We feed about 3/4 quality alfalfa and 1/4 orchard grass hay. Most of our goat friends feed only alfalfa. Alfalfa is about $17-$22 a bale, depending on the time of year and gas prices at the time. Grass hay is $11-$14 a bale.


----------



## OneFineAcre (Jan 2, 2013)

meme said:
			
		

> We feed about 3/4 quality alfalfa and 1/4 orchard grass hay. Most of our goat friends feed only alfalfa. Alfalfa is about $17-$22 a bale, depending on the time of year and gas prices at the time. Grass hay is $11-$14 a bale.


What size bale?


----------



## WhiteMountainsRanch (Jan 2, 2013)

*Ours are the standard 100 pound bales and the 4 Way, Bermuda, and Alfalfa is all the same price. $18.99*


----------



## SheepGirl (Jan 2, 2013)

$0.19/lb for hay?!  That's only a little bit cheaper than grain and grain is much more nutritious! I pay $0.0625/lb for hay and $0.24/lb for sheep feed, so for me it makes sense to feed more hay than grain. Even though 1 lb of grain is = to 2 lbs of hay nutritionally (for the most part, depends on the hay and grain fed), hay is still cheaper to feed.

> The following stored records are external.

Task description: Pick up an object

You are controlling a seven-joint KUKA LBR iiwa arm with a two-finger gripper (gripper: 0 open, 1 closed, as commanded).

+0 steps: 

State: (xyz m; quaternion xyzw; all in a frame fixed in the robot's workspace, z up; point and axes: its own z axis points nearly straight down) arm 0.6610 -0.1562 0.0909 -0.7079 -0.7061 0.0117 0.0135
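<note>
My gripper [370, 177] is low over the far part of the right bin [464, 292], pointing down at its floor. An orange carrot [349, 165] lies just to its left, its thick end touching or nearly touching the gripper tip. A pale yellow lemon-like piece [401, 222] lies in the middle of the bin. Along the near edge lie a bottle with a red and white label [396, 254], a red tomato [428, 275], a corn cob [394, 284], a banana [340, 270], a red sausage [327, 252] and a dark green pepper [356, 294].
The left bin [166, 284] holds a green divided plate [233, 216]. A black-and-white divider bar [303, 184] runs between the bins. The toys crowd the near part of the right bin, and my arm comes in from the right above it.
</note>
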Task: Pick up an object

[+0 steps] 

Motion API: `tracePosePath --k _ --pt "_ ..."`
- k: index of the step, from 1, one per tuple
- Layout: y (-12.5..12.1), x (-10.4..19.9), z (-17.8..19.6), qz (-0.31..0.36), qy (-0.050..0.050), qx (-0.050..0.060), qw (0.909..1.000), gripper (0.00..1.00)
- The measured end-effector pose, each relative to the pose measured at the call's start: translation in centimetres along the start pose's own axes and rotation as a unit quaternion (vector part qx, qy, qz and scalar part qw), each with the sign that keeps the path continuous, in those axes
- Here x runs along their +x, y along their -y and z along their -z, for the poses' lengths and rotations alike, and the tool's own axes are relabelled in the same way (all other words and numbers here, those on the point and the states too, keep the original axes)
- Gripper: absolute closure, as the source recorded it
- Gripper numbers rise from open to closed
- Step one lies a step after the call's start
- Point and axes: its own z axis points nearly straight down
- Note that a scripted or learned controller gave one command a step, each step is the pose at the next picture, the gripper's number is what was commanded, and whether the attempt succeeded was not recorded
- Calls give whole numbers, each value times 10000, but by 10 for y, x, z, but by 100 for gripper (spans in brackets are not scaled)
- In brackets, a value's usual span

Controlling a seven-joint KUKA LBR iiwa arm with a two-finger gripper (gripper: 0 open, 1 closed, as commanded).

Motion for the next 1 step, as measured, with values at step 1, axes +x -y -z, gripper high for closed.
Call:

As for the alfalfa thing, like other legumes, it is famous for being very rich in calcium--which builds strong bones, produces lots of milk, and reduces (or even eliminates) the potential for urinary calculi in male ruminants. It is great to feed to lactating females, growing youngstock, and males of any age.


----------



## meme (Jan 3, 2013)

OneFineAcre said:
			
		

> meme said:
> 
> 
> 
> ...


I think they are usually 100 lb. bales. It's outrageous, I know.  That's why we still only have three goats and I am reluctant to keep more. If only our land wasn't so hilly and dry, we would grow our own.


----------



## WhiteMountainsRanch (Jan 3, 2013)

meme said:
			
		

> OneFineAcre said:
> 
> 
> 
> ...


*
Us too. It's all about location location location!   *


----------



## OneFineAcre (Jan 3, 2013)

WhiteMountainsRanch said:
			
		

> meme said:
> 
> 
> 
> ...


Yeah, I don't know much about the California hay scene.

I buy 4'x5' round bales of coastal burmuda approximately 900 lbs for $35 dollars.  But, a square bale of alfalfa costs $18 here.


----------



## WhiteMountainsRanch (Jan 3, 2013)

OneFineAcre said:
			
		

> I buy 4'x5' round bales of coastal burmuda approximately 900 lbs for $35 dollars.  But, a square bale of alfalfa costs $18 here.


*We don't even have round bales available.  You'd think we would since we can't grow our own! *


----------